Is it just me, or does that passage remind you of anyone?

Desperate times And desperate measures

On Aug. 20, 1672 — the day the De Witt brothers were murdered, desecrated and cannibalized, Spinoza was also a resident of The Hague. He likely heard the blood-curdling cries of the crowd from the third-floor window of his apartment, located less than half a mile from the scene of the crime. I can only imagine how it tortured Spinoza, who was not only an ardent supporter of democracy, but of De Witt himself.

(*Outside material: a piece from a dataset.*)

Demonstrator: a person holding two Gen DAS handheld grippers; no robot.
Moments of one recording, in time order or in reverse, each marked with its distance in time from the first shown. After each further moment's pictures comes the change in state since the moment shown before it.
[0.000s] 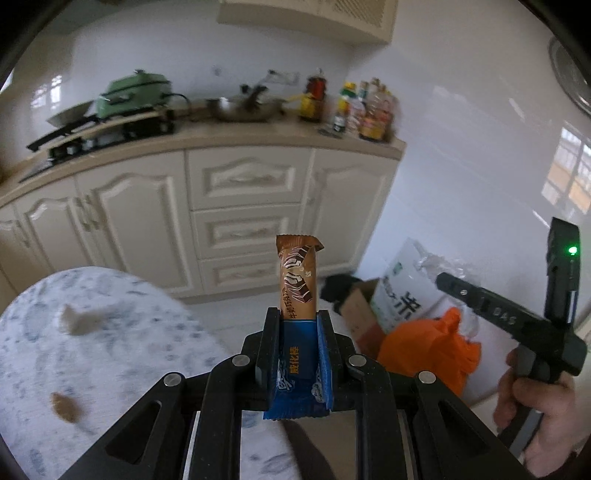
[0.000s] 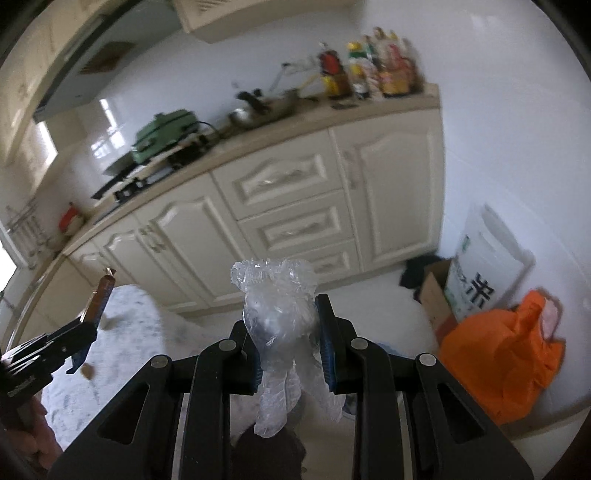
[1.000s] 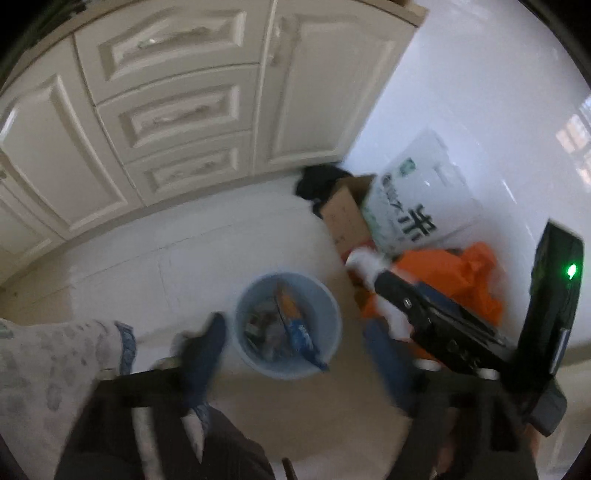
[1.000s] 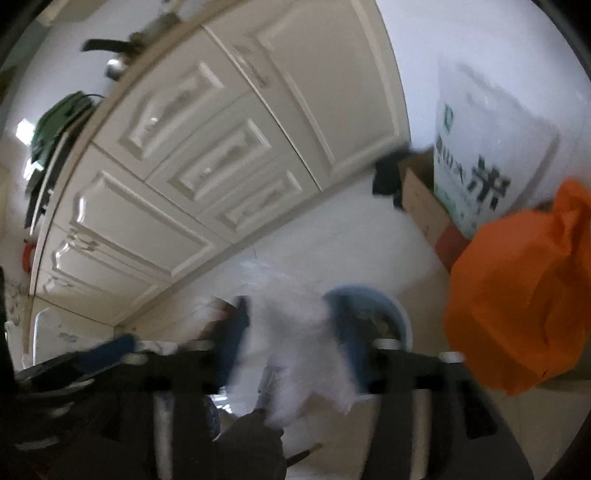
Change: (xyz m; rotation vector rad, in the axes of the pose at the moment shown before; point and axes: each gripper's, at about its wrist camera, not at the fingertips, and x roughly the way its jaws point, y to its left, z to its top) left arm 0.386 -0.037 0.090 0.012 0.473 -0.033; right arm 0.194 -0.142 -0.047 0.310 0.274 -0.070
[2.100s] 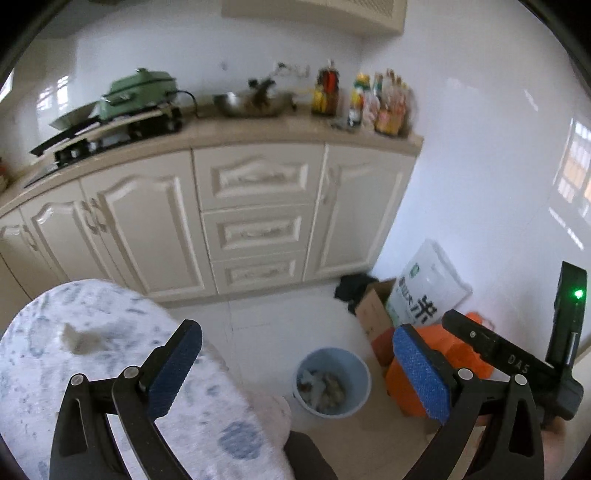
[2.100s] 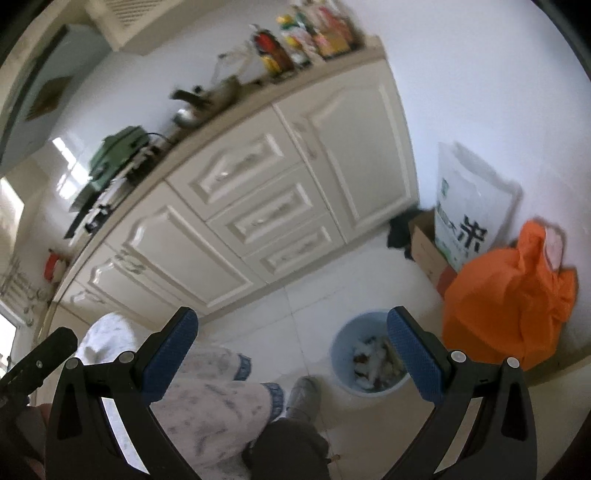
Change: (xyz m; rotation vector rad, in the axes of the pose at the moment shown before) left arm -0.291 0.057 -0.219 -0.022 -0.479 0.078; right arm -0.187 0.118 -0.051 -0.122 -0.249 0.070
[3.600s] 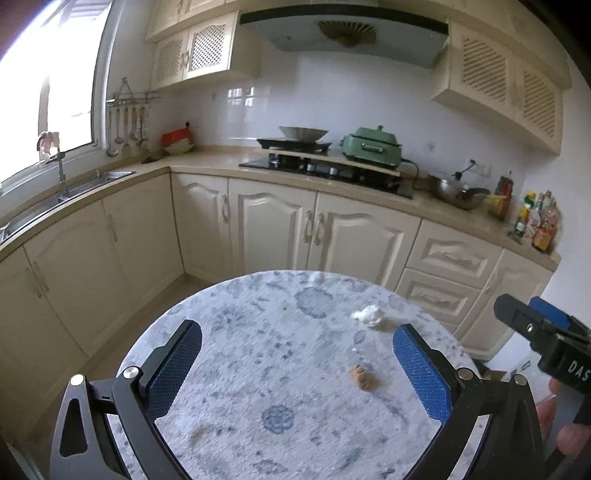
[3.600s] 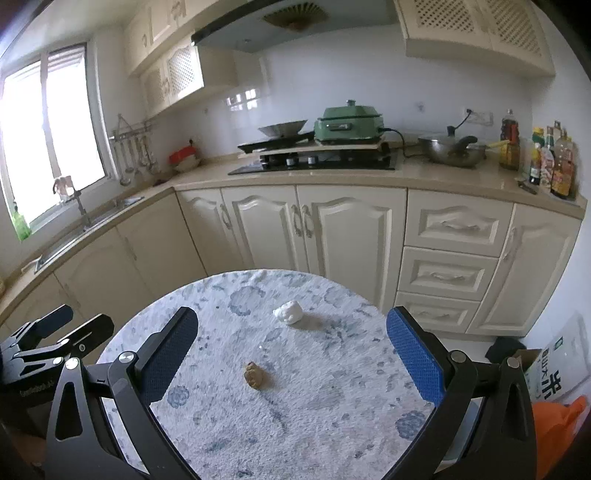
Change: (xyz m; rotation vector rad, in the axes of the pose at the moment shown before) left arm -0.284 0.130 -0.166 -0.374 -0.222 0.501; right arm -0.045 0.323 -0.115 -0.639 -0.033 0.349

Now, Spinoza was a man of reason, but reason has its limits. He was beside himself. And as news of the utter depravity unfolding downtown reached him, he hit the limit of his self-control. The story is perhaps best related by the philosopher Gottfried Willhelm Liebniz, who personally met with Spinoza:

According to Leibniz, Spinoza, ‘said to me that on the day of the massacre of the De Witts’—who, as will be only too familiar, in August 1672 were lynched in The Hague by a furious mob, panicking after the French had invaded the Republic — ‘he wanted to go out at night and post a placcard near the site of the massacre, reading ultimi barbarorum. But his host locked the house to keep him from going out, for he would be exposed to being torn to pieces

Liebniz, as related by Steven Nadler in “Spinoza”

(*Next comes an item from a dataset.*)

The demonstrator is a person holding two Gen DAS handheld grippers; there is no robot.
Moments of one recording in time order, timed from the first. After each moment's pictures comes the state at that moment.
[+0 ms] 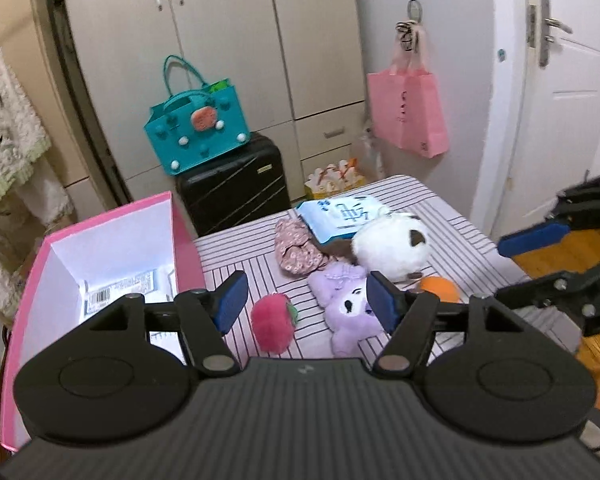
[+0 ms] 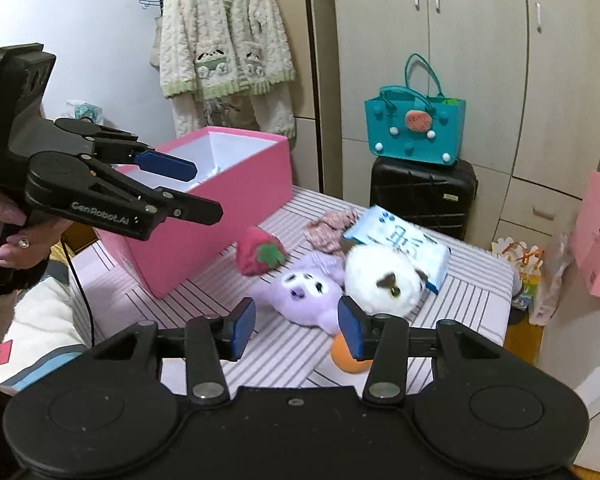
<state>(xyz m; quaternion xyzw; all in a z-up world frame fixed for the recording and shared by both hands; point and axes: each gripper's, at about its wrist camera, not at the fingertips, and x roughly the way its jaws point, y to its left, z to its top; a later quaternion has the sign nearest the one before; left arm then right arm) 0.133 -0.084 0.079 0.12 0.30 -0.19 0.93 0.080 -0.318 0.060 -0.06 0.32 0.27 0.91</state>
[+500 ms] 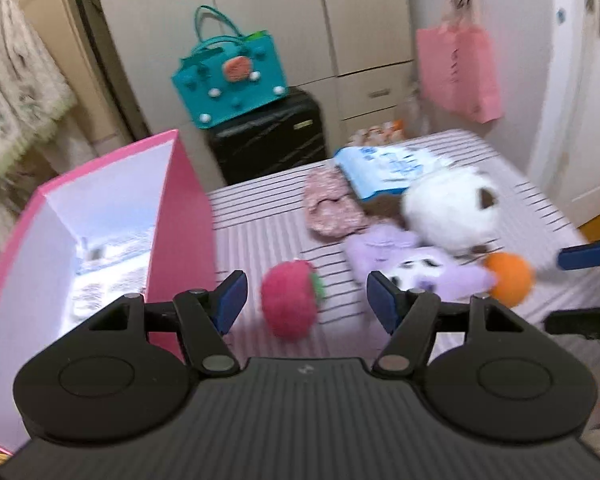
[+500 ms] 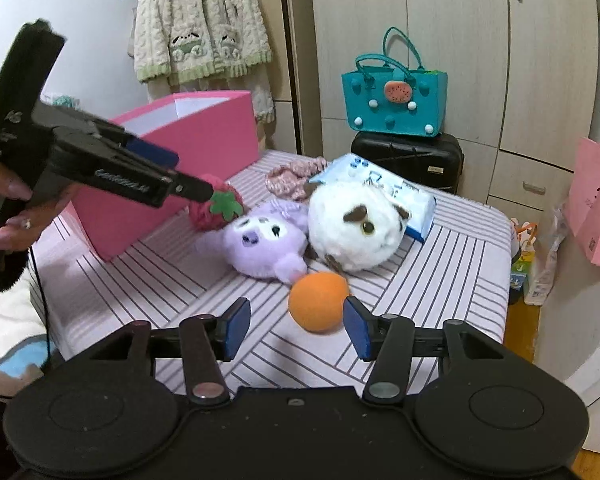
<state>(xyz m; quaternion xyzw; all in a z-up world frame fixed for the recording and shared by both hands) 0.178 -0.105 0.013 0.14 0.35 -0.11 0.92 0.096 -0.333 -0.007 -0.06 0.33 0.25 0.91</state>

Now, I love this story for so, so many reasons:

  1. I love that Spinoza was so dedicated to the idea of a republic — an idea still virtually untried of at that time, that he was willing to risk his life to defend it.
  2. I am delighted at the thought of a man who argued so stridently for controlling one’s emotions and passions completely losing control, so much so that his landlord had to hold him back for fear of losing out on next month’s rent!
  3. I really, really love the idea of walking right up to the scene of such ugliness and calling it what it was, an ultimate barbarity.

Man of the Hour

It’s #3 on that list that particularly strikes a chord with me lately. Well, today in particular. Because today, I took a midday nap and woke up feeling relaxed, and it hit me that I hadn’t felt that way in … weeks? Months? And there is one reason why: Our election is finally over. Michigan’s Board of Canvassers confirmed the fact that 154,000 more people voted for Biden does, in fact, mean that Biden won the presidential election in our state. And as a result of a similar action in Pennsylvania, Trump is on the way out.

Norm Shinkle, the man on the Michigan Board of Canvassers who wanted to throw out my vote, and the vote of more than 5 million other Michiganders, in order to install a dictator. Never forget.

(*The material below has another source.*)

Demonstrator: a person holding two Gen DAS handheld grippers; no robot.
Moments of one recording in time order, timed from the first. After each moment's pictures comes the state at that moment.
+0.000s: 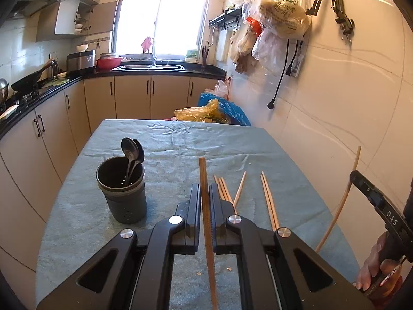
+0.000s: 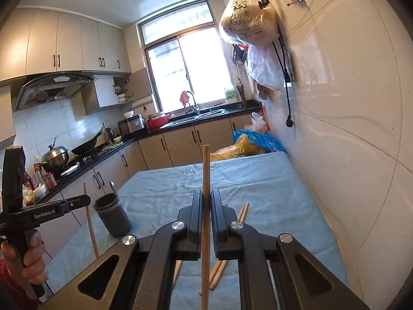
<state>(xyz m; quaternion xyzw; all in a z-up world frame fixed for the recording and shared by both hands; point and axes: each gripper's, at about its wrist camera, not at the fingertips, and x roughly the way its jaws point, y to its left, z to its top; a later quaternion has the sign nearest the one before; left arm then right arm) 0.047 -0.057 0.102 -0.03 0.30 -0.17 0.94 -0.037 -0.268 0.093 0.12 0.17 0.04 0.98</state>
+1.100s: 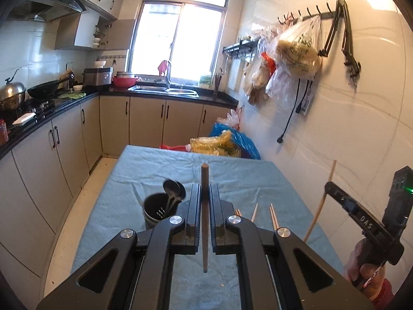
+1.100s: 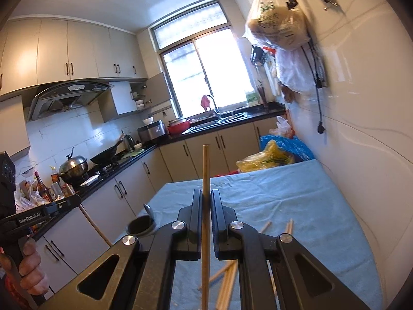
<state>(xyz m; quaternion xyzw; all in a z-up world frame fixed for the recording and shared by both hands) 0.029 0.009 0.169 -0.06 0.24 -0.14 0.96 0.003 -0.209 0.132 0.14 0.15 0.09 0.97</state>
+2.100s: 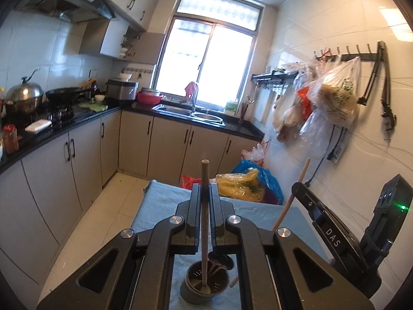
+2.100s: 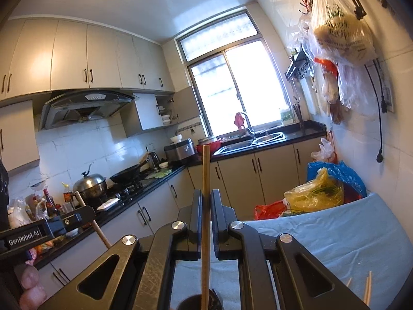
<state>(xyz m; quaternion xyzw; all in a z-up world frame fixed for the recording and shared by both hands) 0.134 0.087 0.212 -0.11 0.19 -0.08 0.97 0.154 -0.064 0.180 0.14 0.10 0.15 0.97</state>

Just a few days ago, it didn’t seem that certain as all. Republicans in my state — people who I personally know, people whose offices were on the same floor as mine, people who I watched give grand speeches about the sanctity of the Constitution and the right to vote — were proposing to trash all 5-plus million votes cast in our state and to set up Trump as a dictator, or his family as some sort of de facto monarchy.

Just as alarming, there were — and still are — tens of millions of people in this nation who remain fully on board in with this plan. They don’t wear orange this time. They wear red.

I had flirted with the idea of writing up some 99 complaints against the Republican Party and tacking them to the door of the Michigan Republican Party, a la Martin Luther, but it was my long-suffering wife who held me back. And good thing she did, for sake of my employment.

But in that moment, I was one with Spinoza, one with every person who has ever cried out against the barbarity of a government that seeks power for nothing but the sake of having power. It’s good company to keep. And that company requires us to do more than to make grand gestures inside our homes. It requires us to keep fighting, even when the times are good, until a day someday comes when the world we live in lives up to the ideal in our heart.